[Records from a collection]
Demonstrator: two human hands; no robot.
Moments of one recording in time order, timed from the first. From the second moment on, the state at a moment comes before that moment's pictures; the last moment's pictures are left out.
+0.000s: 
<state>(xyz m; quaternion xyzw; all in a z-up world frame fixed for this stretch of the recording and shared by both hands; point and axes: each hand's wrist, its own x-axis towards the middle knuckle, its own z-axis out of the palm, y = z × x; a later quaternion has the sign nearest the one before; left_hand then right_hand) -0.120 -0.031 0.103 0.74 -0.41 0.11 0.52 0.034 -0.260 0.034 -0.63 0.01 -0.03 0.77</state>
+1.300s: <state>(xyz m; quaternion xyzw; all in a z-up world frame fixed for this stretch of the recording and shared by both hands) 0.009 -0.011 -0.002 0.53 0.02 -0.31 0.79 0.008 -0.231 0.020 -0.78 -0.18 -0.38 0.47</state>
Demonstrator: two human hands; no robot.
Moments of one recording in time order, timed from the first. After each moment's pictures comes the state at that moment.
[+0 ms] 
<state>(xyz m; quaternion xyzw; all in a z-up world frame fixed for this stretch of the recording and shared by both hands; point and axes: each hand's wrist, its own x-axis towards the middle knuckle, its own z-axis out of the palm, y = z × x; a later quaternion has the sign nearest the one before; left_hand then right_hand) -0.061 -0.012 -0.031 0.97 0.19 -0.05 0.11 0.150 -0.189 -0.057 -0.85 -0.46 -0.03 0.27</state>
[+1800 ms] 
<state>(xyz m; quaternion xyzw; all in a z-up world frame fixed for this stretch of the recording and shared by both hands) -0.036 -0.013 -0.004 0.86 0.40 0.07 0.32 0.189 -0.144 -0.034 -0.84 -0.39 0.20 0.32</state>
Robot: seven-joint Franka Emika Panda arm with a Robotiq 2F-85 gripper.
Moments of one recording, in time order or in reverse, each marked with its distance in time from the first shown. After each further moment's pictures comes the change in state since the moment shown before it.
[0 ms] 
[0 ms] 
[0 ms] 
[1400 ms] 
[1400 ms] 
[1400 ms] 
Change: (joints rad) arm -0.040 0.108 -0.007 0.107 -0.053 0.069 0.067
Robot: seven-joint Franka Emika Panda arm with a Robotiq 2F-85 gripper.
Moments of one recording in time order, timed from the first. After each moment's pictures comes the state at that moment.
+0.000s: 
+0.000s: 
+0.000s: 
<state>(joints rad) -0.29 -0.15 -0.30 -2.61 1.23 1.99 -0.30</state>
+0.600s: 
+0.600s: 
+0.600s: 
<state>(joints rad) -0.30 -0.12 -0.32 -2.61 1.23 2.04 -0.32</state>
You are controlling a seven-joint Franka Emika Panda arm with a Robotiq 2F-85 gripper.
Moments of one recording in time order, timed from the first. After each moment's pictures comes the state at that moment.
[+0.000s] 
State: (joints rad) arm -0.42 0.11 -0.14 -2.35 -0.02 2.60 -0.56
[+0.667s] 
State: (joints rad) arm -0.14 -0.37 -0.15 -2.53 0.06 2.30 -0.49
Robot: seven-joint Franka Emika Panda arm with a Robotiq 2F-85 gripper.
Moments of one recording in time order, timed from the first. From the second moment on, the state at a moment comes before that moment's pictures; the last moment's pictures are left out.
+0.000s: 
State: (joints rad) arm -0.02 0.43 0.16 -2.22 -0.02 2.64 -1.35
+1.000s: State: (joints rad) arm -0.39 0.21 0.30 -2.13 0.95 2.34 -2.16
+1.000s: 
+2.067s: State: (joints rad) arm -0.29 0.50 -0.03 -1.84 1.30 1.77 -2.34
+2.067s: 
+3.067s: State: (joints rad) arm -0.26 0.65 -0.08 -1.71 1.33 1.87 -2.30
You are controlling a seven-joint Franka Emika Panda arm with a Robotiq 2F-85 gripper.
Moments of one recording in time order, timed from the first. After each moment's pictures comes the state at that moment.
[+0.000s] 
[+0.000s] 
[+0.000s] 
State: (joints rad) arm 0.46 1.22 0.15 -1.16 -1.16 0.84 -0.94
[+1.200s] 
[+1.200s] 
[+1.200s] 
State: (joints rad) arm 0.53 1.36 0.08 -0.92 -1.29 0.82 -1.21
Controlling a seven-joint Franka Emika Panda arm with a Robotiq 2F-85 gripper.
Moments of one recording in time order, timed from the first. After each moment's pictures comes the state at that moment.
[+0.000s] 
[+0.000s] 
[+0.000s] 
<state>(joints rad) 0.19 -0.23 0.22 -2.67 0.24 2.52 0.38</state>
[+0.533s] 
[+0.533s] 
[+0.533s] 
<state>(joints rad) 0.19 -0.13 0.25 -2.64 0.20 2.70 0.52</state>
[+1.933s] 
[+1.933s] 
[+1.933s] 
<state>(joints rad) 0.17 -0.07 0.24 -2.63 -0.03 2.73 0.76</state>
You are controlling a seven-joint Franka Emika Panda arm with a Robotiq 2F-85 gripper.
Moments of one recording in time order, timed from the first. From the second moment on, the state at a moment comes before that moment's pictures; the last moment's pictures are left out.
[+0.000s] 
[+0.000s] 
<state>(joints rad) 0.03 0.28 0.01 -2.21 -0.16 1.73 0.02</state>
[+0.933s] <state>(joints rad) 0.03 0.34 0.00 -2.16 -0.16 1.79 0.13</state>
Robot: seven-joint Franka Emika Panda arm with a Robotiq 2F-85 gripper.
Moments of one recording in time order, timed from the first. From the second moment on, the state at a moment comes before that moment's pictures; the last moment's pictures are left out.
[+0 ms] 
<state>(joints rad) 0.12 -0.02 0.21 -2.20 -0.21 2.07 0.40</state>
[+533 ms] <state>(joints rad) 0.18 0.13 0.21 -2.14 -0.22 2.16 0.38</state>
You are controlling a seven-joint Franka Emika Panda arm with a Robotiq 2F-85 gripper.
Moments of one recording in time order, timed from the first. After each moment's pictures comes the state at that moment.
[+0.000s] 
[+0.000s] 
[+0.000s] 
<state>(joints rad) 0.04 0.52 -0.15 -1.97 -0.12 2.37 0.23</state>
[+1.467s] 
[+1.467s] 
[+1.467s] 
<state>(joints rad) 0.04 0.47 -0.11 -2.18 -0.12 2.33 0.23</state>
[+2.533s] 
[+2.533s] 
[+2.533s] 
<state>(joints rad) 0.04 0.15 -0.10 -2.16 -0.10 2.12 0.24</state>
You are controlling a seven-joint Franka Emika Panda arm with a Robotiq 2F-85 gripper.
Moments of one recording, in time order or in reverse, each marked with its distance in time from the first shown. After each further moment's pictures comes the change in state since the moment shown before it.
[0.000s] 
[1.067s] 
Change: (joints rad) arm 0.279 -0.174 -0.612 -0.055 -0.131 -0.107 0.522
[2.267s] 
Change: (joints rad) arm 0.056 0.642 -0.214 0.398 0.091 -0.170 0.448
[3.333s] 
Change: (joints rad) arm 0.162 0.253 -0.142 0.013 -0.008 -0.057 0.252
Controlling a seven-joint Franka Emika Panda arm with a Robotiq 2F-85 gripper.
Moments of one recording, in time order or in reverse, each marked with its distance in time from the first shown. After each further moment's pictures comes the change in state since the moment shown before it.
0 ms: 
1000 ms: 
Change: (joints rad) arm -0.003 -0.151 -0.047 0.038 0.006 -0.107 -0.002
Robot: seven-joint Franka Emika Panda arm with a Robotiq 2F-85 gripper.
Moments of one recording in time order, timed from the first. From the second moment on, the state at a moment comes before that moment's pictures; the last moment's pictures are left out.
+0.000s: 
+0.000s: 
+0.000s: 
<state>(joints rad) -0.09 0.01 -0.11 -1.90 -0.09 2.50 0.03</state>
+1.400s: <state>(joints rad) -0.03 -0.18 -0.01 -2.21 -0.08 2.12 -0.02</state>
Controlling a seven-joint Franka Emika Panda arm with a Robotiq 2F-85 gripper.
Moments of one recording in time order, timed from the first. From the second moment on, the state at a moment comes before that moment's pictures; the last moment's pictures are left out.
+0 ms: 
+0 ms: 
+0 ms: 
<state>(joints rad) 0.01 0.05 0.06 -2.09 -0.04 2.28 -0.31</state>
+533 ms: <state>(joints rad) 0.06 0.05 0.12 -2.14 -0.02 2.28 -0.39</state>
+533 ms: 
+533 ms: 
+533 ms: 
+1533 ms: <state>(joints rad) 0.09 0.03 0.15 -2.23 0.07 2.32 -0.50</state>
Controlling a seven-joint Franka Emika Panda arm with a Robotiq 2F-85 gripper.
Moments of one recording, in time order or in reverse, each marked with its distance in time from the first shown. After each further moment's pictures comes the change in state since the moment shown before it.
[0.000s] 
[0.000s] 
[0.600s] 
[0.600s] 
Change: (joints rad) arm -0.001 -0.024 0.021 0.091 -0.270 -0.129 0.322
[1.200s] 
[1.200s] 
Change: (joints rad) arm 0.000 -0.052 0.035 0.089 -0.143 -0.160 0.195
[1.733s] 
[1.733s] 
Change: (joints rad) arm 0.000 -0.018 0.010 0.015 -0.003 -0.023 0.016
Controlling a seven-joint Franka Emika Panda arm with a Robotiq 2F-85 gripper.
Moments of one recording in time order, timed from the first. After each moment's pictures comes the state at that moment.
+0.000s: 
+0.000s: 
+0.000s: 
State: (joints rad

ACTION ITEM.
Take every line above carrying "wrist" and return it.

WRITTEN REPLY.
<state>(xyz m; quaternion xyzw; all in a z-up world frame fixed for this stretch of the recording and shared by both hands; point and axes: each hand's wrist, its own x-axis towards the middle knuckle, its own z-axis out of the palm, y = z × x; a later quaternion has the sign nearest the one before; left_hand then right_hand) -0.120 -0.031 0.103 0.74 -0.41 0.11 0.52 0.034 -0.260 0.034 -0.63 0.01 -0.03 0.77</state>
<state>(xyz m; quaternion xyzw; all in a z-up world frame fixed for this stretch of the recording and shared by both hands; point and axes: each hand's wrist, its own x-axis towards the middle knuckle, its own z-axis out of the palm, y = z × x; a later quaternion has the sign nearest the one before; left_hand then right_hand) -0.061 -0.012 -0.031 0.97 0.19 -0.05 0.11 0.150 -0.189 -0.057 -0.85 -0.46 -0.03 0.27</state>

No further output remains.